» **Collected material**:

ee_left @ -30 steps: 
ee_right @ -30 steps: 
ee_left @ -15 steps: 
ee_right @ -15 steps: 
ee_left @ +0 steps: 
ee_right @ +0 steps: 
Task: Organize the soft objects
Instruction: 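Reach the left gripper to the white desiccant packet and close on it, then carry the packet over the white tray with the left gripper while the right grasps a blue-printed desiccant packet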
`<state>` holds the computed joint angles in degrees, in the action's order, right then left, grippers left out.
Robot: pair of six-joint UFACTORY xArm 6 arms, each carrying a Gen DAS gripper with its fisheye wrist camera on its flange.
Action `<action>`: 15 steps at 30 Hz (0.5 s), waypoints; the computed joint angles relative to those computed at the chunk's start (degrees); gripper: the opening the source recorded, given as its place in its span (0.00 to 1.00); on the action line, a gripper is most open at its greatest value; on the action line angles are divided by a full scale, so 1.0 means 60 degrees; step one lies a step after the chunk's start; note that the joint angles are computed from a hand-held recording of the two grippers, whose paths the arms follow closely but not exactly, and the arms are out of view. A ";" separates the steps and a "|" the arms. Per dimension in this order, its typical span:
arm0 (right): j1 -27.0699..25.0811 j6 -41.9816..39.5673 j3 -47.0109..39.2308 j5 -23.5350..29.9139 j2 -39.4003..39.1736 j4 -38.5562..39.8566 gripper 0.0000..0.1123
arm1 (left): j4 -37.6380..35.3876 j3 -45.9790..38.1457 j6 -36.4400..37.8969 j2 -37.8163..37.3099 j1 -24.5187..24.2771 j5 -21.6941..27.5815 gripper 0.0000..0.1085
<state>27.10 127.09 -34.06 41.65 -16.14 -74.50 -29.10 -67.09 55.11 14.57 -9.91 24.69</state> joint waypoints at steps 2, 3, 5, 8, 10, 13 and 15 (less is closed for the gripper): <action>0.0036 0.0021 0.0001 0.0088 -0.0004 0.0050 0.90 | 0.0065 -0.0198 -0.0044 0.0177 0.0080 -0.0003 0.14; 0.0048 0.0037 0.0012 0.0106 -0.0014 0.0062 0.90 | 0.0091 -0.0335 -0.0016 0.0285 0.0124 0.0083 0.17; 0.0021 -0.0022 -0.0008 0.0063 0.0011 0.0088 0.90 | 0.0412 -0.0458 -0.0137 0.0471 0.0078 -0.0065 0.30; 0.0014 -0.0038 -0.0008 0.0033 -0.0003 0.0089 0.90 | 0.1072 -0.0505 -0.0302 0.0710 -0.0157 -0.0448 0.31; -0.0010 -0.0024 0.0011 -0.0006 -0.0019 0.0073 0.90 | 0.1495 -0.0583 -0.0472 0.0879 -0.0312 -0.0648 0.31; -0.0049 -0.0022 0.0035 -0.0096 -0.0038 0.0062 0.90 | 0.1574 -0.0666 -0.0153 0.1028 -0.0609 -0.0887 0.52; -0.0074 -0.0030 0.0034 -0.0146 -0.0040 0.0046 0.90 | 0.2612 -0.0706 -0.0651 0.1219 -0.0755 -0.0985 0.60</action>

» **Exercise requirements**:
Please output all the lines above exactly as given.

» **Answer section**:
ee_left @ -30 steps: 
ee_right @ -30 steps: 
ee_left @ -15 steps: 
ee_right @ -15 steps: 
ee_left @ +0 steps: 
ee_right @ +0 steps: 
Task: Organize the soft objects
Instruction: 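Reach the left gripper to the white desiccant packet and close on it, then carry the packet over the white tray with the left gripper while the right grasps a blue-printed desiccant packet
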`<state>` holds the computed joint angles in degrees, in the action's order, right then left, grippers left out.
Robot: pair of six-joint UFACTORY xArm 6 arms, each carrying a Gen DAS gripper with its fisheye wrist camera on its flange.
Action `<action>`: 15 steps at 30 Hz (0.5 s), waypoints; the computed joint angles relative to those computed at the chunk's start (degrees); gripper: the opening the source recorded, given as its place in its span (0.00 to 1.00); on the action line, a gripper is most open at its greatest value; on the action line angles are divided by a full scale, so 1.0 means 60 degrees; step one lies a step after the chunk's start; note that the joint angles are computed from a hand-held recording of the two grippers, whose paths the arms follow closely but not exactly, and the arms are out of view. A ";" separates the steps and a "|" the arms. Per dimension in this order, its typical span:
arm0 (right): j1 -27.0699..25.0811 j6 -41.9816..39.5673 j3 -47.0109..39.2308 j5 -23.5350..29.9139 j2 -39.4003..39.1736 j4 -38.5562..39.8566 gripper 0.0000..0.1123
arm1 (left): j4 -37.6380..35.3876 j3 -45.9790..38.1457 j6 -36.4400..37.8969 j2 -37.8163..37.3099 j1 -24.5187..24.2771 j5 -21.6941..27.5815 gripper 0.0000..0.1085
<state>27.10 127.09 -34.06 41.65 -16.14 -74.50 -29.10 -67.09 55.11 14.57 -9.91 24.69</state> joint waypoints at steps 2, 3, 5, 8, 10, 13 and 15 (less is closed for the gripper): <action>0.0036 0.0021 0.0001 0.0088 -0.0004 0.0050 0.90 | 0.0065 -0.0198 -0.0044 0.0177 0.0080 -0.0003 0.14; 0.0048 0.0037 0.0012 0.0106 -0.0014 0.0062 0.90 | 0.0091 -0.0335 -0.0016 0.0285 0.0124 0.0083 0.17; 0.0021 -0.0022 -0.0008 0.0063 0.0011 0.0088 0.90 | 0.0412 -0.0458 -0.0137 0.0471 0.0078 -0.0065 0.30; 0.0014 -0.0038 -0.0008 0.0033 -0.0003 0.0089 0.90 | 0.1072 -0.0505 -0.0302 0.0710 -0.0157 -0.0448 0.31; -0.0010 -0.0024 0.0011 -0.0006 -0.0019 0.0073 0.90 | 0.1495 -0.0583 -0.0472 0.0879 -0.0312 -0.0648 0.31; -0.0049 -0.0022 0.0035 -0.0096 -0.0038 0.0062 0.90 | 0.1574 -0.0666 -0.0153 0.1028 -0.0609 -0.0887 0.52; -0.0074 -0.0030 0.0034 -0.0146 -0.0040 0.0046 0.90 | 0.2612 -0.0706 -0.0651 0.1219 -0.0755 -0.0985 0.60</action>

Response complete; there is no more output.